192.168.10.1 - - [27/Aug/2016:17:37:00 +0000] "GET /index.html?07 HTTP/1.1" 200 612 "-" "curl/7.43.0"
192.168.10.1 - - [27/Aug/2016:17:38:00 +0000] "GET /index.html?08 HTTP/1.1" 200 612 "-" "curl/7.43.0"
192.168.10.1 - - [27/Aug/2016:17:39:00 +0000] "GET /index.html?09 HTTP/1.1" 200 612 "-" "curl/7.43.0"
192.168.10.1 - - [27/Aug/2016:17:40:00 +0000] "GET /index.html?10 HTTP/1.1" 200 612 "-" "curl/7.43.0"

This is the access log for slave_1.

192.168.10.2 - - [27/Aug/2016:17:31:00 +0000] "GET /index.html?01 HTTP/1.0" 200 612 "-" "curl/7.43.0"
192.168.10.2 - - [27/Aug/2016:17:33:00 +0000] "GET /index.html?03 HTTP/1.0" 200 612 "-" "curl/7.43.0"
192.168.10.2 - - [27/Aug/2016:17:35:01 +0000] "GET /index.html?05 HTTP/1.0" 200 612 "-" "curl/7.43.0"
192.168.10.2 - - [27/Aug/2016:17:37:00 +0000] "GET /index.html?07 HTTP/1.0" 200 612 "-" "curl/7.43.0"
192.168.10.2 - - [27/Aug/2016:17:39:00 +0000] "GET /index.html?09 HTTP/1.0" 200 612 "-" "curl/7.43.0"

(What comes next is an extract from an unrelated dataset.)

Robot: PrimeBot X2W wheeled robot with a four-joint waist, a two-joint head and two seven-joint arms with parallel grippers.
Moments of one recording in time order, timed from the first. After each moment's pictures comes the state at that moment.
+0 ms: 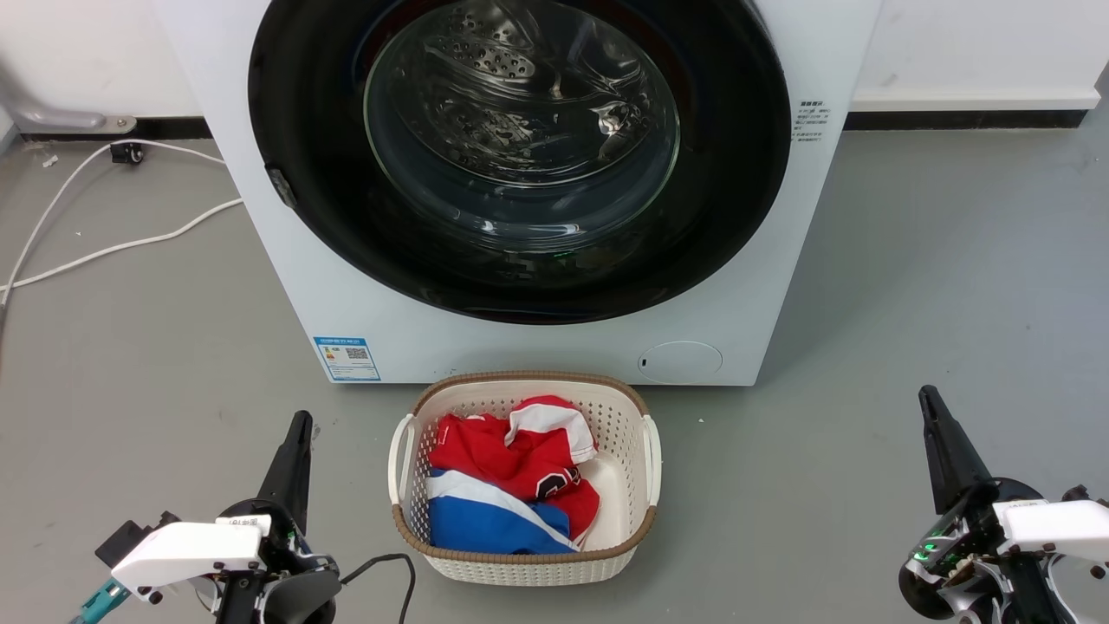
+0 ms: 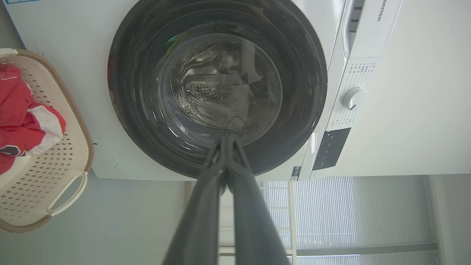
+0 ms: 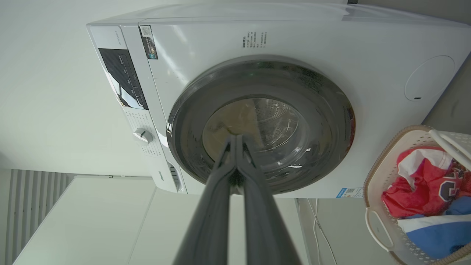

And this is the access log for slave_2.

192.168.10.2 - - [27/Aug/2016:17:32:00 +0000] "GET /index.html?02 HTTP/1.0" 200 612 "-" "curl/7.43.0"
192.168.10.2 - - [27/Aug/2016:17:34:01 +0000] "GET /index.html?04 HTTP/1.0" 200 612 "-" "curl/7.43.0"
192.168.10.2 - - [27/Aug/2016:17:36:00 +0000] "GET /index.html?06 HTTP/1.0" 200 612 "-" "curl/7.43.0"
192.168.10.2 - - [27/Aug/2016:17:38:00 +0000] "GET /index.html?08 HTTP/1.0" 200 612 "-" "curl/7.43.0"
192.168.10.2 - - [27/Aug/2016:17:40:00 +0000] "GET /index.html?10 HTTP/1.0" 200 612 "-" "curl/7.43.0"

As you can clearly see, the requests were evenly distributed. One slave received all odd requests, the other all even requests. This is because of the round-robin method.

And that’s basic load balancing with Nginx.

What’s Next?

Try the above experiment with ip_hash. Just add ip_hash; to nginx.conf and restart the server. You should see all requests going to one server now, because the distribution is based on a hash of the client IP address.